* [TASK INSTRUCTIONS]: Every record must be copied exactly, except that pictures are dropped.

* [SUPPLIED DATA]:
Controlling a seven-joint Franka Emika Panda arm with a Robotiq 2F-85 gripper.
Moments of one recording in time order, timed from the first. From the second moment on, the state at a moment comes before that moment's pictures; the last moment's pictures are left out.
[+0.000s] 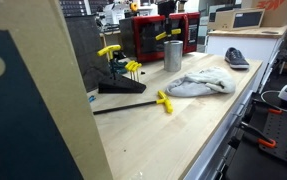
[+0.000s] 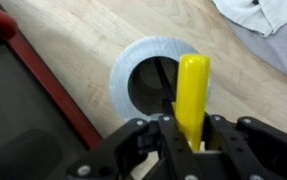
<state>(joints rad) -0.02 0.30 0.01 -1.69 -0.15 1.92 -0.55</state>
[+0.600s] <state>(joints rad) -0.04 0.14 0.01 -1.70 -0.12 1.94 -0.84</state>
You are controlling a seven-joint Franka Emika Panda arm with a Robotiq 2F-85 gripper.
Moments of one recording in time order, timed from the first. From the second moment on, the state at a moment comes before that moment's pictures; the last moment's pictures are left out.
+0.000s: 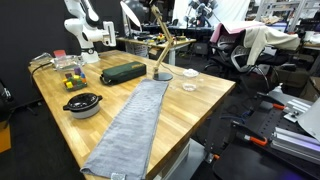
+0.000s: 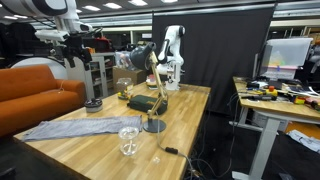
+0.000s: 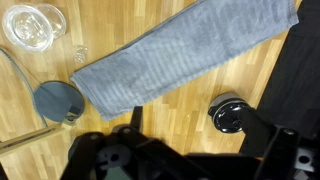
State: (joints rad) arm 0.19 -0.11 0.16 -2.22 0.08 2.32 0.10
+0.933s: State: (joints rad) arm 0.18 0.25 0.09 -2.04 -0.29 2.47 0.68
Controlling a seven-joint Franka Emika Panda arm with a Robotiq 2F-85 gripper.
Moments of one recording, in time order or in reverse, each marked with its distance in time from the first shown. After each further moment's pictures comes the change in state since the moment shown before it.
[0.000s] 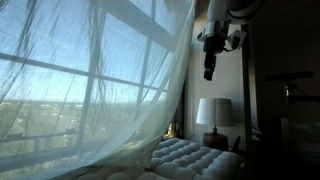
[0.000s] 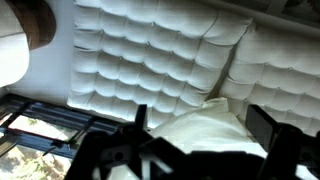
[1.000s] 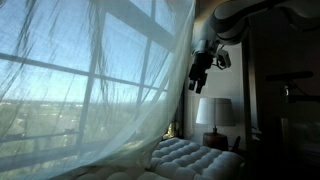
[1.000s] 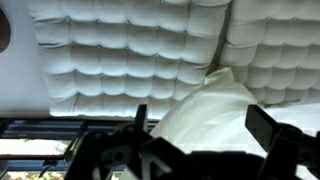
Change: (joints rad) arm -0.056 0.265 0.014 0.309 0.152 0.015 0.089
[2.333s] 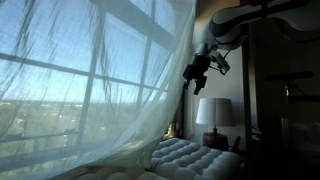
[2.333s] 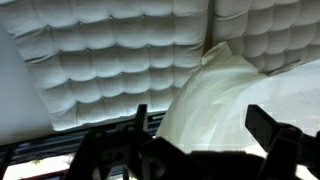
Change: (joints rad) arm -0.057 0.135 0.060 0.219 0.049 -0.063 0.143
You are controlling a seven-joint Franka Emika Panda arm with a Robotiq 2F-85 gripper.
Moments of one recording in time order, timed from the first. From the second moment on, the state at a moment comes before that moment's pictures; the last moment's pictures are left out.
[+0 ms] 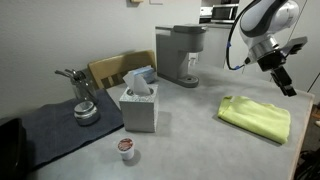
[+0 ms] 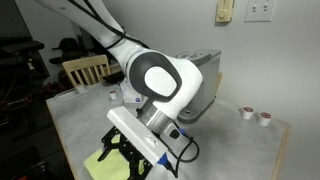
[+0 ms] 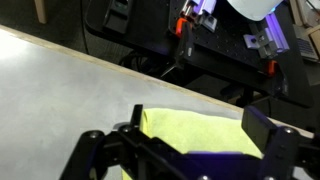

* [TASK RESULT]:
Controlling a seven-joint Franka Emika Panda arm with a Robotiq 2F-85 gripper.
Moments of one recording in time order, timed from the first. From the second moment on, the state at a moment comes before that moment's pictures; the last moment's pictures are left out.
[+0.000s] 
[+0.000s] 
<state>(joints rad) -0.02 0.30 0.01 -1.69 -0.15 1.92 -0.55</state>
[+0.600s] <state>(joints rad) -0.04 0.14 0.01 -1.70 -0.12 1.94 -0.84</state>
You are controlling a seven-joint Franka Emika Panda arm with a Robotiq 2F-85 gripper.
Moments of one recording in time order, timed from the first. From the second moment on, the state at a moment comes before that moment's pictures; the last moment's pictures are left out.
+0.000s: 
+0.000s: 
+0.000s: 
State: (joints rad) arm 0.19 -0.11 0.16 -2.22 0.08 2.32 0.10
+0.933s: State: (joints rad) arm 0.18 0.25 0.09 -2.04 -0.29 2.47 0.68
Controlling a seven-joint Franka Emika Panda arm with a Robotiq 2F-85 gripper.
Moments of one recording, in time order or in reverse, each marked with its distance in time from the first shown. After each further moment's pictures comes the change in state since the moment shown before it.
[0.000s] 
[0.000s] 
[1.000s] 
[1.000s] 
Change: (joints rad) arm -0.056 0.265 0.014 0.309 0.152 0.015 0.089
[2.333s] 
[2.333s] 
Change: (joints rad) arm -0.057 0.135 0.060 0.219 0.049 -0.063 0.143
You are controlling a seven-joint Franka Emika Panda arm with a Robotiq 2F-85 gripper.
Moments of one recording in time order, timed from the first. From the second moment on, the state at a moment comes before that moment's pictures; the last moment's pictures are left out.
[+0 ms] 
[+0 ms] 
[+0 ms] 

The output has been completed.